Pigeon 3D Tracking

3D-POP Dataset

Using a large motion tracking system and pigeons with attached head and backpack markers, we tracked the fine-scale position and orientation of pigeon individuals. By finding the relative position of markers to keypoints of interest (e.g eyes, beak) by annotating 5-10 frames, we propagated keypoints using motion tracking information, allowing us to produce annotations for bounding box, individual trajectories, 2D and 3D keypoints for groups of 1, 2,5 and 10 pigeons.




3D-Muppet: 3D Multi-Pigeon Pose Estimation and Tracking

Using the 3D-POP dataset, we trained 2D keypoint detectors and triangulated 2D postures into 3D. The approach worked well and yielded high accuracy (median 6.9mm keypoint error). We also show that training a model with single pigeon data also works with multiple pigeons, for future biologists who can potentially avoid annotating multi-animal data, which is much more labour intensive than labelling single individuals.

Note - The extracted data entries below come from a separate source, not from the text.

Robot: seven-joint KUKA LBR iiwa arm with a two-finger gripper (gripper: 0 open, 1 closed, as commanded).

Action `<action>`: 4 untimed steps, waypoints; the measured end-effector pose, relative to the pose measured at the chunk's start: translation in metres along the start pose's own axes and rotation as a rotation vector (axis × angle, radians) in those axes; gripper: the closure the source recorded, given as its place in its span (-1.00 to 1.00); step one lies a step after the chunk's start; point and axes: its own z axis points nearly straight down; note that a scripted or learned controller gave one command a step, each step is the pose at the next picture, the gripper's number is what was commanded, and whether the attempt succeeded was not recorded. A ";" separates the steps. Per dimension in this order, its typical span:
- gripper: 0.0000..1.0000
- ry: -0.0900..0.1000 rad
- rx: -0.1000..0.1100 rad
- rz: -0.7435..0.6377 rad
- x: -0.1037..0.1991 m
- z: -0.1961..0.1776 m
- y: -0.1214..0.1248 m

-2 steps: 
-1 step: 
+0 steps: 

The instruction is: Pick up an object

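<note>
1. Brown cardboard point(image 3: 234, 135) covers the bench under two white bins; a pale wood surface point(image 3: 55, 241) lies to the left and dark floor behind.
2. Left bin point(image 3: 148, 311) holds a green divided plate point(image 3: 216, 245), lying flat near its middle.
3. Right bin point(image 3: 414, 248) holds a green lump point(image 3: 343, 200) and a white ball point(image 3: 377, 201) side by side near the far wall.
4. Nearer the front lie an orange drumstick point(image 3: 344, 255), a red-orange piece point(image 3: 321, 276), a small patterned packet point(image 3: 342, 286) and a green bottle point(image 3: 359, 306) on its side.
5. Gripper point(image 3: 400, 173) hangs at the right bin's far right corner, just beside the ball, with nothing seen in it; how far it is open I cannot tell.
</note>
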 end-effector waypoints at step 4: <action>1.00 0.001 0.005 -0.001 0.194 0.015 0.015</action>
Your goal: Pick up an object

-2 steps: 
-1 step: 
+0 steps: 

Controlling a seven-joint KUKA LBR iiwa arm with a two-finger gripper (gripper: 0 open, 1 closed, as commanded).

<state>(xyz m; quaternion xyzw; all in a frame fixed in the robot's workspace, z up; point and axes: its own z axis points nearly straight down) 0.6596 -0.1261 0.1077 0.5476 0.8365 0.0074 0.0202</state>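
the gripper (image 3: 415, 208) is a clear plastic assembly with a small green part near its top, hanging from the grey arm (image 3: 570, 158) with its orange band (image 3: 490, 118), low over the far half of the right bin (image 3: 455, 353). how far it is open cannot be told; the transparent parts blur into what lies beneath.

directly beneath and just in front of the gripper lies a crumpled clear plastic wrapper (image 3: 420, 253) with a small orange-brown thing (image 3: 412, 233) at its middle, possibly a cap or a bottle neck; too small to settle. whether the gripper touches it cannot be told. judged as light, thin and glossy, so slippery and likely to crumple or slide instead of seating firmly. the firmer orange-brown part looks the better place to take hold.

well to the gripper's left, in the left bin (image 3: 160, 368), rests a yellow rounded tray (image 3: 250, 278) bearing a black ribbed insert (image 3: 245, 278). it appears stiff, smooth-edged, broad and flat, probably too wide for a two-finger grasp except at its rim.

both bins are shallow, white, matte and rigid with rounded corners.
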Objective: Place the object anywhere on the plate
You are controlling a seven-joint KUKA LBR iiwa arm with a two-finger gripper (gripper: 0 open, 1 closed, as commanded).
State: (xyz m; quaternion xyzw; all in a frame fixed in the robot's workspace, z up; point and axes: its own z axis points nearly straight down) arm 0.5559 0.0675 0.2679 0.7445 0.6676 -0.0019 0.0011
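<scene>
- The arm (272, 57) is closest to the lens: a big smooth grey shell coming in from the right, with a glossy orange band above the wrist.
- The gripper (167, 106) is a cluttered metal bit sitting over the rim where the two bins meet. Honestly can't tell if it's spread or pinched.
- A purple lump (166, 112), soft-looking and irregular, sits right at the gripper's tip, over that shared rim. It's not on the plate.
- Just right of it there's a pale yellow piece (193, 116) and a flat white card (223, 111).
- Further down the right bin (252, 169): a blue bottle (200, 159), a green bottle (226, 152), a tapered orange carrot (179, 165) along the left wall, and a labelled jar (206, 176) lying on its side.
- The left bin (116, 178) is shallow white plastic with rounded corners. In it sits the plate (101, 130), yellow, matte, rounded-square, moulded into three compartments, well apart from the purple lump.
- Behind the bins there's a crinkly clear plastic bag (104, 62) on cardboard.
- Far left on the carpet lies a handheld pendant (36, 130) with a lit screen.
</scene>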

Pigeons Everywhere: 2D postures of pigeons in all environments

Finally, we show that a model trained using data collected in captivity (3D-POP) can also work in pigeons in the wild, allowing 2D and 3D posture estimation of multiple individuals in the field. Using the segment anything model, we trained a 2D keypoint detection model of masked pigeons to remove the influence of the background. During inference, we first used a pre-trained MaskRCNN model to get pigeon masks, and managed to get 2D keypoint detection without additional annotations for training.